The swift hour and the brief prime of the year

Say to the soul, “Thou wast not born for aye.”

Thaw follows frost; hard on the heel of spring

Treads summer sure to die, for hard on hers

Comes autumn, with his apples scattering;

Then back to wintertide, when nothing stirs.

But oh, whate’er the sky-led seasons mar,

Moon upon moon rebuilds it with her beams;

Come “we” where Tullus and where Ancus are,

And good Aeneas, we are dust and dreams.

Torquatus, if the gods in heaven shall add

The morrow to the day, what tongue has told?

Feast then thy heart, for what thy heart has had

The fingers of no heir will ever hold.

When thou descendest once the shades among,

The stern assize and equal judgement o’er,

Not thy long lineage nor thy golden tongue,

No, nor thy righteousness, shall friend thee more.

Night holds Hippolytus the pure of stain,

Diana steads him nothing, he must stay;

And Theseus leaves Pirithšus in the chain

The love of comrades cannot take away.

tr. A.E.Housman (1859-1936) 

Well, maybe I am a bit harsh on the old master. After all, it is said, that even the greatest genius rarely produces more than only six poems of outstanding quality in an entire lifetime – and these examples make already 50% of the required quota. However it can be quite a chore to slog through the pieces in between, in his “Carmina.” Horace definitely was a poet for the mature reader – which is perfectly fine, I wouldn’t have it any other way – but he also was sort of a schoolmaster for all his life. A very gifted and linguistically cultured schoolmaster; Friedrich Nietzsche – himself no mean latinist – praised Horace’s poetry for “the power radiating from every word into every direction.”

I came rather late to Latin; neither born nor bred to become a latinist, I picked up on the language initially only as a necessary tool for Roman history and law. It took me a while to appreciate the good stuff that came my way after the initial pains. Virgil is magical and often simply perfect – but I shall never know why Petronius extended his praise on Horace for his “felicitous care.” But please, don’t miscue my intentions here: I am encouraging to read Horace! By all means, discover for yourselves his poise and gentle wit, enjoy the urban conversationalist. Horace was a born essayist, but as a poet he doesn’t match expectations – at least not mine.

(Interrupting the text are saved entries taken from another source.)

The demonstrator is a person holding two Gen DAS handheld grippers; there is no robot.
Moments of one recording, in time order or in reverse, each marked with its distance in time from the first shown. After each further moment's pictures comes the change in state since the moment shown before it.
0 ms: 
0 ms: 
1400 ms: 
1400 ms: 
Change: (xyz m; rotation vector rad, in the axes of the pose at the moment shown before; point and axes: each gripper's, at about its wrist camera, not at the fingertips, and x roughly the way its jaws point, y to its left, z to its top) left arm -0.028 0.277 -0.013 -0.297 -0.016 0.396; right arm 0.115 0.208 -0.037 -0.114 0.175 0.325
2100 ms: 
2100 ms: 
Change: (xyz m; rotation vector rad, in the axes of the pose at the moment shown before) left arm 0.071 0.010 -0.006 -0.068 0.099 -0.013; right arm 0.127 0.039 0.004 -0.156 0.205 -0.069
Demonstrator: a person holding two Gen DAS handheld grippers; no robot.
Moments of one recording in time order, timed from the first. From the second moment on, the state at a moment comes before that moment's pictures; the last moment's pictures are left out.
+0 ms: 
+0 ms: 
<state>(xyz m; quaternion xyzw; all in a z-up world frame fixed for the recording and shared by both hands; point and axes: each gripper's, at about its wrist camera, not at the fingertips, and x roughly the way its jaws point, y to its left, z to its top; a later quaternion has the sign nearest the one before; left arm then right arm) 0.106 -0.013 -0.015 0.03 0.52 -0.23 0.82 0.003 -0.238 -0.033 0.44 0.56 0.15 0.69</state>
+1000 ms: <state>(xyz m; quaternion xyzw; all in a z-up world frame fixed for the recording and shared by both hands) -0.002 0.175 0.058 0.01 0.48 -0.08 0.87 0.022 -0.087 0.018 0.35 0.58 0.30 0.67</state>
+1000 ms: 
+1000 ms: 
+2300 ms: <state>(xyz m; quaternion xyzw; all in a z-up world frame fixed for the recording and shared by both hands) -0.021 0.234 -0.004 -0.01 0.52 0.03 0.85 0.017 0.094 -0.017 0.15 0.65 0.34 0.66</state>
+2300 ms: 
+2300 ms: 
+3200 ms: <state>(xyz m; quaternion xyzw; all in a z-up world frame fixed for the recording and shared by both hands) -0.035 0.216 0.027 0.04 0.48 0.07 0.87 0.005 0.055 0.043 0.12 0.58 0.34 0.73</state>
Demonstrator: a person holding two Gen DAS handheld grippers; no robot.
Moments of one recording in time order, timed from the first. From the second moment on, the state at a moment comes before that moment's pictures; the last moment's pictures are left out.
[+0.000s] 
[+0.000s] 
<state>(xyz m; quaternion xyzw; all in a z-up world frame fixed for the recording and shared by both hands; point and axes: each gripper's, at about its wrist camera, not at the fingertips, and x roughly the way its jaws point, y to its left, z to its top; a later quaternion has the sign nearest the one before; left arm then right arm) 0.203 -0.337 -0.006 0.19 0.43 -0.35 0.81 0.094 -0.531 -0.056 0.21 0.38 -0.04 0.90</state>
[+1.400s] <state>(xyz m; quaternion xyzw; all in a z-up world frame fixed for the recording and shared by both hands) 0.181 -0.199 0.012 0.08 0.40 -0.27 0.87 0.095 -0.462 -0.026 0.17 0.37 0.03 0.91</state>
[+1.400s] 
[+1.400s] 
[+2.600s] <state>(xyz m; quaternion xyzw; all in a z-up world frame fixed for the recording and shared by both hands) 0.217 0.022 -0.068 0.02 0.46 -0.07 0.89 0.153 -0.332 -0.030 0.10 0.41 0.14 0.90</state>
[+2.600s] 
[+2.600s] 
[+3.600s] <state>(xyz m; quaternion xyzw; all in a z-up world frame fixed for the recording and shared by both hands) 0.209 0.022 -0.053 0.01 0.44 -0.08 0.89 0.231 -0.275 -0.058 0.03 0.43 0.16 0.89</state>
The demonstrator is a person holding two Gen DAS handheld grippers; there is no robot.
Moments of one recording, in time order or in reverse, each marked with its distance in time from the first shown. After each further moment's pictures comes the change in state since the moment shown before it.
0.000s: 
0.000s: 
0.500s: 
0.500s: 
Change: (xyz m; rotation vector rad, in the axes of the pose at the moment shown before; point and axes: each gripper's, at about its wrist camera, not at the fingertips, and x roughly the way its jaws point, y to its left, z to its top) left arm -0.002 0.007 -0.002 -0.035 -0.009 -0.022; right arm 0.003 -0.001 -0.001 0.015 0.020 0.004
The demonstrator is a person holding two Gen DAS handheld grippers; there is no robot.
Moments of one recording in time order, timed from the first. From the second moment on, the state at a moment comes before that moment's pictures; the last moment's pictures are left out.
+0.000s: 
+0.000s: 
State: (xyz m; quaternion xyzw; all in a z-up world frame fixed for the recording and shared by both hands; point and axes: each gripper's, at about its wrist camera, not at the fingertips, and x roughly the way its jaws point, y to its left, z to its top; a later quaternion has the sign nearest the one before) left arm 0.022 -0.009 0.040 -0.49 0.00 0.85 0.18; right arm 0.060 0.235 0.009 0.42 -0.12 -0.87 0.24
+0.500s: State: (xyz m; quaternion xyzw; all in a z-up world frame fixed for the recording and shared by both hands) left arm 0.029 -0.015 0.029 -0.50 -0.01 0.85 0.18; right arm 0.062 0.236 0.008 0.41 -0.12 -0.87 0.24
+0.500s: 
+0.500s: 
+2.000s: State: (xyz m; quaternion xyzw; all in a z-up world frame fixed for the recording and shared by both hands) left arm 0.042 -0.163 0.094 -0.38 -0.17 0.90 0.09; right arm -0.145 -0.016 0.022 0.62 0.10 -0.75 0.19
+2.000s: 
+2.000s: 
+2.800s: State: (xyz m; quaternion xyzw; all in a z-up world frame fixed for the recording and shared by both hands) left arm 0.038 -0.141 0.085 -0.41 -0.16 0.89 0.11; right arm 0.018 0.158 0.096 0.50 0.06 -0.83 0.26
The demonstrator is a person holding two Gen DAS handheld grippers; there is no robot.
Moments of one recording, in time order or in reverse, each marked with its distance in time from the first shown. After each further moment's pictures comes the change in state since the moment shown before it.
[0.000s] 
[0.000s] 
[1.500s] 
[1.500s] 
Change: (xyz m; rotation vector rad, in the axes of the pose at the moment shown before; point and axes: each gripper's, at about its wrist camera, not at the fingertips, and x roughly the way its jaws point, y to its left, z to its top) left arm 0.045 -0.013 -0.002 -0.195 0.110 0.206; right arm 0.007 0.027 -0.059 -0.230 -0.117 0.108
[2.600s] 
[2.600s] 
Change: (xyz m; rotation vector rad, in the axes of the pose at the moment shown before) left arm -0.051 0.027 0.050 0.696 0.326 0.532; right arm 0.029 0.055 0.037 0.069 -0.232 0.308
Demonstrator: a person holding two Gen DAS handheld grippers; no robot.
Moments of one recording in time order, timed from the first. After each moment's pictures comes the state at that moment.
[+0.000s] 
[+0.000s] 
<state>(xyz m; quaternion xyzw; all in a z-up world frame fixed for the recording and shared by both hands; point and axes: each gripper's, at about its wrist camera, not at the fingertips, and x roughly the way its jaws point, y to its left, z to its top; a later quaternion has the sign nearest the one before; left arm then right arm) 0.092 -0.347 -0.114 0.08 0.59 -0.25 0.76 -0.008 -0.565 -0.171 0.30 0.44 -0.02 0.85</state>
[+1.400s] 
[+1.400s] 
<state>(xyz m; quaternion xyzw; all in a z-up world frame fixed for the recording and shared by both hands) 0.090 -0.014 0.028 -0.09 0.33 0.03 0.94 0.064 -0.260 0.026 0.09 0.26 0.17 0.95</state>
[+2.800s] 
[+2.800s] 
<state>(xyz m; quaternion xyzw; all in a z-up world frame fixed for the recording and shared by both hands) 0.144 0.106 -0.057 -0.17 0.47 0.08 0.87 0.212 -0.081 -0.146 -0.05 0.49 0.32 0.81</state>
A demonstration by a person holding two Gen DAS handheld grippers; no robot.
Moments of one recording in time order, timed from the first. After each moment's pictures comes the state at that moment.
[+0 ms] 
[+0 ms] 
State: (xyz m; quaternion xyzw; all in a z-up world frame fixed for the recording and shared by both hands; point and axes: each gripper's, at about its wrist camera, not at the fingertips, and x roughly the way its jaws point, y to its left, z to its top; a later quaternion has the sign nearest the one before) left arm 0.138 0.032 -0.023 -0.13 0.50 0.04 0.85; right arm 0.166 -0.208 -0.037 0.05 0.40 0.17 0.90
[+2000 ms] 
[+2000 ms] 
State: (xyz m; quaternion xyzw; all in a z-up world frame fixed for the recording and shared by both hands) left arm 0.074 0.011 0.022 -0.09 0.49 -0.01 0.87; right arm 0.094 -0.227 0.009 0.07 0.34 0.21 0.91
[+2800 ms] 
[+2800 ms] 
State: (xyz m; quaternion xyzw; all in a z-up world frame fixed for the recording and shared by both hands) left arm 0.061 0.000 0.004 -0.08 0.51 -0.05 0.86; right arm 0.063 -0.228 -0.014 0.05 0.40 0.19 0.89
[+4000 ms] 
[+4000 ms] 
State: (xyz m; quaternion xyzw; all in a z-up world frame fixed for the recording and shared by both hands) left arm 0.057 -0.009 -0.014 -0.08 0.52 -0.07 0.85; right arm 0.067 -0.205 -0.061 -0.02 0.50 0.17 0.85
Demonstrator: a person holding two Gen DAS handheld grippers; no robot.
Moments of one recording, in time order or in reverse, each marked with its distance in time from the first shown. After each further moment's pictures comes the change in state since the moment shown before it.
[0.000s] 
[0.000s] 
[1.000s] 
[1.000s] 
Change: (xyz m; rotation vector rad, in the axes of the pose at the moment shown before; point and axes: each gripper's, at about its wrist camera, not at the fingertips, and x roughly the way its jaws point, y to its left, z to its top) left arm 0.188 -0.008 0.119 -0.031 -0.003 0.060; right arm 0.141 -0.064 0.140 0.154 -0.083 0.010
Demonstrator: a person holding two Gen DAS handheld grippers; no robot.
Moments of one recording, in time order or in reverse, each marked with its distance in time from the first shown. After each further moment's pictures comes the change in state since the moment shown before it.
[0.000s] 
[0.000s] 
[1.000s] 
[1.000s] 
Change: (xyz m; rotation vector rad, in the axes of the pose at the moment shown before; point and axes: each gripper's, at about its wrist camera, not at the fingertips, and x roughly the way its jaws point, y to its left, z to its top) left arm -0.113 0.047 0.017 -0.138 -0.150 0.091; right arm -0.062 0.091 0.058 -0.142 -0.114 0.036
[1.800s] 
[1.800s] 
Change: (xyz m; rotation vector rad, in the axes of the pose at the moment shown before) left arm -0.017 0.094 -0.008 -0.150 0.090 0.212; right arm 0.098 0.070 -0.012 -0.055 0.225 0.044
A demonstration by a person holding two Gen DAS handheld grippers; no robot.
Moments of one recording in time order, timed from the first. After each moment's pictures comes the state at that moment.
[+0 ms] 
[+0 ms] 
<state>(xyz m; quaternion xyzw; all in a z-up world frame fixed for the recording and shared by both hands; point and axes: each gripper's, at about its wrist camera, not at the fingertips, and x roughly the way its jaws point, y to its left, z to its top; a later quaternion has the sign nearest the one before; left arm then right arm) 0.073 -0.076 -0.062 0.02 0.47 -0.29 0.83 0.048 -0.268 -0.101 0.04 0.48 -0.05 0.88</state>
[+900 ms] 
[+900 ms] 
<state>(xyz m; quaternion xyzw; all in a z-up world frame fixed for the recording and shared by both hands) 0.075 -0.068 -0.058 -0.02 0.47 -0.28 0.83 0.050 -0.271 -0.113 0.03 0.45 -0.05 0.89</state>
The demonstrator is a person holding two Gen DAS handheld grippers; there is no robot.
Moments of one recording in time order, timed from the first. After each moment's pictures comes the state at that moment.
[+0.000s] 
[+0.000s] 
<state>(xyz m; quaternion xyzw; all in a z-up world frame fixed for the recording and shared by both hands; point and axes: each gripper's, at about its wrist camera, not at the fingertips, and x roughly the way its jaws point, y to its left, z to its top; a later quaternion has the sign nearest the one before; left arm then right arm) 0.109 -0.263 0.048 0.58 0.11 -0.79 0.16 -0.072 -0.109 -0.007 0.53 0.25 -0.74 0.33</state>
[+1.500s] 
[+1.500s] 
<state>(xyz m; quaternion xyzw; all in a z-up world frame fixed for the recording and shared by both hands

Over the ages Horace has become one of the most read, most imitated, most estimated, most translated, most venerated poets of all times. Is it possible, that all these discerning minds and the admiration by two millennia could have gotten it so wrong and only I know better? It can’t be. I must be missing something here. Even an air-head like Casanova is on record for having learned by rote Virgil’s “Aeneid,” Ariost’s “Orlando Furioso,” and the complete poetry of Horace. Casanova never ran out of pickup lines. So it seems, before I find the time and inclination to examine the situation more carefully, I will have to suspend judgement.

For the meantime I shall keep him in an airtight preservation jar for overrated icons. Why? Well for starters, Horace is a typical case for a politically almost risque poet under an oppressive regime, who in our time might have earned headlines as a somewhat veiled dissident. The Roman opposition in the 4th century had thought so too, and thanks to their efforts to preserve and pass on the best traditions of a disintegrating culture under siege, Horace came down to us almost intact. The ancient scholars and their senatorial patrons had been on a mission. It made Horace the emissary of Latin culture and the educator for cultured people in all ages.

The clouts of his reputation have stuck to his name for good, but it says little about his qualities as writer and poet. In our time he would have made the grades for Stockholm – and probably, like so many, for all the wrong reasons. If you ask me: a praised and praiseworthy author, but not really a great poet.